* **Source data**:
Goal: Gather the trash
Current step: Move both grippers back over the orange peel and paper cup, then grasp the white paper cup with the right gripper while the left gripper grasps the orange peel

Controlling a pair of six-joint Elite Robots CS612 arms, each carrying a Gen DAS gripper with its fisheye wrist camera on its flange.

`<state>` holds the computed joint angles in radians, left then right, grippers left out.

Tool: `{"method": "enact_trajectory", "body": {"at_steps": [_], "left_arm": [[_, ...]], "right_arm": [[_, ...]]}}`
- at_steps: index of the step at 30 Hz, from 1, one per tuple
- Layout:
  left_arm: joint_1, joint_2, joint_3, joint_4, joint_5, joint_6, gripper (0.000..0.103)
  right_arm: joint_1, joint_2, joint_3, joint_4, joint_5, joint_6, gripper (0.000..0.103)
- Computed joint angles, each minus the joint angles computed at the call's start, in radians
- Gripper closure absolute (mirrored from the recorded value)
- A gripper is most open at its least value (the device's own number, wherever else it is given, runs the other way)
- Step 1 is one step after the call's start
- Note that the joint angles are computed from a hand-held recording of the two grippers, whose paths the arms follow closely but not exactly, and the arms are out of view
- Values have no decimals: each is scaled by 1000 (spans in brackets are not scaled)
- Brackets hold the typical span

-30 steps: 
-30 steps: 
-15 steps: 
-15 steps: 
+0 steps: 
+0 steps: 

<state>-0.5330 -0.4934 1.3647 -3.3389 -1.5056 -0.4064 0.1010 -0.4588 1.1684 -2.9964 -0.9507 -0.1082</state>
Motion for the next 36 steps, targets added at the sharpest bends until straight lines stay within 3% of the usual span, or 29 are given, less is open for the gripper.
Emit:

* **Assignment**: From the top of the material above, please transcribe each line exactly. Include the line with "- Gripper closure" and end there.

* **Solution**:
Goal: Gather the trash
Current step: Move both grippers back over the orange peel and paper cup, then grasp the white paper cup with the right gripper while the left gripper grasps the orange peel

Controlling a pair of six-joint Elite Robots CS612 arms, each carrying a Gen DAS gripper with its fisheye wrist camera on its flange.

`<state>` holds the computed joint angles in radians, left then right, grippers left out.

Tool: `{"method": "enact_trajectory", "body": {"at_steps": [_], "left_arm": [[_, ...]], "right_arm": [[_, ...]]}}`
- at_steps: index of the step at 30 Hz, from 1, one per tuple
- Layout:
  left_arm: joint_1, joint_2, joint_3, joint_4, joint_5, joint_6, gripper (0.000..0.103)
  right_arm: joint_1, joint_2, joint_3, joint_4, joint_5, joint_6, gripper (0.000..0.103)
- Computed joint angles, each minus the joint angles computed at the call's start, in radians
- Gripper closure absolute (mirrored from the recorded value)

This completes the response.